[[ Records to use, beginning ]]

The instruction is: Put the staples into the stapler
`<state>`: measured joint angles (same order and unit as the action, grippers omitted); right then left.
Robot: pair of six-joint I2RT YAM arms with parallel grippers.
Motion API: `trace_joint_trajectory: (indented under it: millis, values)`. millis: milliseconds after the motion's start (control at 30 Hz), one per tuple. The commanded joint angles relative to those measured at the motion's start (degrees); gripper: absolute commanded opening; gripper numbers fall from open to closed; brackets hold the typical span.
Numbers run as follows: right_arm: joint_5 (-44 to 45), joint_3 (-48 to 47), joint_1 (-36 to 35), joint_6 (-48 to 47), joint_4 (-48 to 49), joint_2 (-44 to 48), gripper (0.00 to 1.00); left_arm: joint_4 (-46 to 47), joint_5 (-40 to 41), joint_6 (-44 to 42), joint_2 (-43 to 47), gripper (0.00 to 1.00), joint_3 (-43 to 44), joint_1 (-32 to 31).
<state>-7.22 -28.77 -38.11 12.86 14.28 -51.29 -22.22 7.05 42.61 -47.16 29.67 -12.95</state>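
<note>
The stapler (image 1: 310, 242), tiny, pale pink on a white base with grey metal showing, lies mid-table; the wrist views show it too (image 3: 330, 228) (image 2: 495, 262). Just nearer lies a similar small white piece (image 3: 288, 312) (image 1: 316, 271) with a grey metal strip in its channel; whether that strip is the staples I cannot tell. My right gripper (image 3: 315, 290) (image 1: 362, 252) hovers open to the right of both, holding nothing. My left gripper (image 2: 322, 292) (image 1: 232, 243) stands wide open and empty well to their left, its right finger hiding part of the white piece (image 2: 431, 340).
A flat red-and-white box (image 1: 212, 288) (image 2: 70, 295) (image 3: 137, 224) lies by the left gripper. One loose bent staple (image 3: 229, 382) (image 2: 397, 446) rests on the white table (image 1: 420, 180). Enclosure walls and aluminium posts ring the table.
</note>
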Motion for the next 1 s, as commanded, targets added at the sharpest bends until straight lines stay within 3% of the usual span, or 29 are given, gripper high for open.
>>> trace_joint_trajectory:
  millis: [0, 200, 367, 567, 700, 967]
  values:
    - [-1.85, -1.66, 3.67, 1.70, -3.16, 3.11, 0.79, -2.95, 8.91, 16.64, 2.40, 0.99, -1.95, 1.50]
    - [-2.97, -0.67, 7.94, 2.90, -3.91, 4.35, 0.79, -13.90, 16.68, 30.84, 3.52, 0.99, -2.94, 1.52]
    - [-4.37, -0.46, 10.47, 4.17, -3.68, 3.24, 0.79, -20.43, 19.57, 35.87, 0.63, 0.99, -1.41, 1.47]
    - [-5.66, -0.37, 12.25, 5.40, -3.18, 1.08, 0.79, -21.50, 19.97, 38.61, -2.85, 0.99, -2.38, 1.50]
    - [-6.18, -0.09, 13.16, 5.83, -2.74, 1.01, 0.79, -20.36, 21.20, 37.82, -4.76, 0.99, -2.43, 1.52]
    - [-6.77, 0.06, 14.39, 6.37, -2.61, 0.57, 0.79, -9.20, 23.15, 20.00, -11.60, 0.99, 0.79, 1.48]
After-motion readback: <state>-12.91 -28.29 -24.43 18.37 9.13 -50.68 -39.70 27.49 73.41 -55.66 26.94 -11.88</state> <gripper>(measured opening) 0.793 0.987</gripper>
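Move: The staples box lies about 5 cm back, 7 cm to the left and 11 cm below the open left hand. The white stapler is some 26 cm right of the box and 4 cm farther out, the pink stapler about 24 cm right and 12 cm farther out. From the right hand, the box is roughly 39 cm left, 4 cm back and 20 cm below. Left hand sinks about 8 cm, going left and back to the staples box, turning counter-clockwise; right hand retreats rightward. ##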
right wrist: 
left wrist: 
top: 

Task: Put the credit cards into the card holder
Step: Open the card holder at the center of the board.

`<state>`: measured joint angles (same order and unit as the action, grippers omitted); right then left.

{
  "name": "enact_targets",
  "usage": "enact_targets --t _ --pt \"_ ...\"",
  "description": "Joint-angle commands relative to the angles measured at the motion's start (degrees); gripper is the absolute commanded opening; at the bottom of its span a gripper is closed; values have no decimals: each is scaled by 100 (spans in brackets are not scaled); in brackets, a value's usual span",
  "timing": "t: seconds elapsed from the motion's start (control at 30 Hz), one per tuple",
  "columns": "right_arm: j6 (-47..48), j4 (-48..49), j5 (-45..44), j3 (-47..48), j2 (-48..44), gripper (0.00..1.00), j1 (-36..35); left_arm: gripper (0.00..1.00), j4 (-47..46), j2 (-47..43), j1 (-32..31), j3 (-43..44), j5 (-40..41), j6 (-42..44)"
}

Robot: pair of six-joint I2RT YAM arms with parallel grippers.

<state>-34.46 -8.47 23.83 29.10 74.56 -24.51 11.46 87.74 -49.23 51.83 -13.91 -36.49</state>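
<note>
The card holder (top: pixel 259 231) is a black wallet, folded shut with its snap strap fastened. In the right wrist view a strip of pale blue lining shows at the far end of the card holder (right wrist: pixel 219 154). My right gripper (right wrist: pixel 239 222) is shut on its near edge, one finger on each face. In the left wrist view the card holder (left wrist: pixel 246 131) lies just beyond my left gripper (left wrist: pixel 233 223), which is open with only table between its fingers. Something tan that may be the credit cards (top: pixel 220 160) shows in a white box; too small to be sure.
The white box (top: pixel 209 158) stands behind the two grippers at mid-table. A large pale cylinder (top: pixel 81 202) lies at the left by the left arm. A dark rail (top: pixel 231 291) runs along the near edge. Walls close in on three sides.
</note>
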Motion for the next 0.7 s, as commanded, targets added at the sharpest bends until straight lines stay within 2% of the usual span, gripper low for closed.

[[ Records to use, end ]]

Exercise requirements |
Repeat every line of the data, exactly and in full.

Written solution |
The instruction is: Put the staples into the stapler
`<state>`: measured joint angles (same order and unit as the action, grippers omitted); right then left.
Robot: pair of six-joint I2RT YAM arms with parallel grippers.
Motion API: `trace_joint_trajectory: (indented under it: millis, values)`. millis: milliseconds after the motion's start (control at 30 Hz), one per tuple. The commanded joint angles relative to those measured at the motion's start (degrees); gripper: absolute commanded opening; gripper numbers fall from open to closed; brackets hold the typical span.
Numbers run as follows: right_arm: joint_5 (-44 to 45), joint_3 (-48 to 47), joint_1 (-36 to 35), joint_6 (-48 to 47), joint_4 (-48 to 49), joint_2 (-44 to 48), gripper (0.00 to 1.00); left_arm: joint_4 (-46 to 47), joint_5 (-40 to 41), joint_6 (-44 to 42), joint_2 (-43 to 47), gripper (0.00 to 1.00), joint_3 (-43 to 44), joint_1 (-32 to 31).
<state>-7.22 -28.77 -38.11 12.86 14.28 -51.29 -22.22 7.05 42.61 -47.16 29.67 -12.95</state>
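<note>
The stapler (image 1: 310, 242), tiny, pale pink on a white base with grey metal showing, lies mid-table; the wrist views show it too (image 3: 330, 228) (image 2: 495, 262). Just nearer lies a similar small white piece (image 3: 288, 312) (image 1: 316, 271) with a grey metal strip in its channel; whether that strip is the staples I cannot tell. My right gripper (image 3: 315, 290) (image 1: 362, 252) hovers open to the right of both, holding nothing. My left gripper (image 2: 322, 292) (image 1: 232, 243) stands wide open and empty well to their left, its right finger hiding part of the white piece (image 2: 431, 340).
A flat red-and-white box (image 1: 212, 288) (image 2: 70, 295) (image 3: 137, 224) lies by the left gripper. One loose bent staple (image 3: 229, 382) (image 2: 397, 446) rests on the white table (image 1: 420, 180). Enclosure walls and aluminium posts ring the table.
</note>
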Motion for the next 1 s, as commanded, targets added at the sharpest bends until straight lines stay within 3% of the usual span, or 29 are given, gripper high for open.
>>> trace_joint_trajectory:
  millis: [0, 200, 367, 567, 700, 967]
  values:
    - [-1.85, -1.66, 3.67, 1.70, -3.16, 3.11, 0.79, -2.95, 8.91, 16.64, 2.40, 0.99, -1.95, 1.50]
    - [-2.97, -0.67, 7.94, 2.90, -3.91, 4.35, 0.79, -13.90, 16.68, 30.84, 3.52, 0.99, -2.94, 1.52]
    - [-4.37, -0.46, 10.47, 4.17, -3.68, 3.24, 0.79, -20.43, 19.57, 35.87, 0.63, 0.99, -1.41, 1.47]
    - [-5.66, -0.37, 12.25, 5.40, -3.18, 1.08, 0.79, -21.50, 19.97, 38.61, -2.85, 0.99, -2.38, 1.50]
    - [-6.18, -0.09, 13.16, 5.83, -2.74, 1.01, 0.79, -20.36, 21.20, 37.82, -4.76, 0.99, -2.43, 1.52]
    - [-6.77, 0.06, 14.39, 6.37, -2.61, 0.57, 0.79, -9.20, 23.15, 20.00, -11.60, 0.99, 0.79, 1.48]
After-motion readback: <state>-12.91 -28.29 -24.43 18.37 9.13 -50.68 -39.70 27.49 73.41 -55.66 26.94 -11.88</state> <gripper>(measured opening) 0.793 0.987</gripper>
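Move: The staples box lies about 5 cm back, 7 cm to the left and 11 cm below the open left hand. The white stapler is some 26 cm right of the box and 4 cm farther out, the pink stapler about 24 cm right and 12 cm farther out. From the right hand, the box is roughly 39 cm left, 4 cm back and 20 cm below. Left hand sinks about 8 cm, going left and back to the staples box, turning counter-clockwise; right hand retreats rightward. ##
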right wrist: 
left wrist: 
top: 

Task: Put the credit cards into the card holder
Step: Open the card holder at the center of the board.

`<state>`: measured joint angles (same order and unit as the action, grippers omitted); right then left.

{
  "name": "enact_targets",
  "usage": "enact_targets --t _ --pt \"_ ...\"",
  "description": "Joint-angle commands relative to the angles measured at the motion's start (degrees); gripper is the absolute commanded opening; at the bottom of its span a gripper is closed; values have no decimals: each is scaled by 100 (spans in brackets are not scaled); in brackets, a value's usual span",
  "timing": "t: seconds elapsed from the motion's start (control at 30 Hz), one per tuple",
  "columns": "right_arm: j6 (-47..48), j4 (-48..49), j5 (-45..44), j3 (-47..48), j2 (-48..44), gripper (0.00..1.00), j1 (-36..35); left_arm: gripper (0.00..1.00), j4 (-47..46), j2 (-47..43), j1 (-32..31), j3 (-43..44), j5 (-40..41), j6 (-42..44)"
}

Robot: pair of six-joint I2RT YAM arms with parallel grippers.

<state>-34.46 -8.47 23.83 29.10 74.56 -24.51 11.46 87.74 -49.23 51.83 -13.91 -36.49</state>
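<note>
The card holder (top: pixel 259 231) is a black wallet, folded shut with its snap strap fastened. In the right wrist view a strip of pale blue lining shows at the far end of the card holder (right wrist: pixel 219 154). My right gripper (right wrist: pixel 239 222) is shut on its near edge, one finger on each face. In the left wrist view the card holder (left wrist: pixel 246 131) lies just beyond my left gripper (left wrist: pixel 233 223), which is open with only table between its fingers. Something tan that may be the credit cards (top: pixel 220 160) shows in a white box; too small to be sure.
The white box (top: pixel 209 158) stands behind the two grippers at mid-table. A large pale cylinder (top: pixel 81 202) lies at the left by the left arm. A dark rail (top: pixel 231 291) runs along the near edge. Walls close in on three sides.
</note>
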Motion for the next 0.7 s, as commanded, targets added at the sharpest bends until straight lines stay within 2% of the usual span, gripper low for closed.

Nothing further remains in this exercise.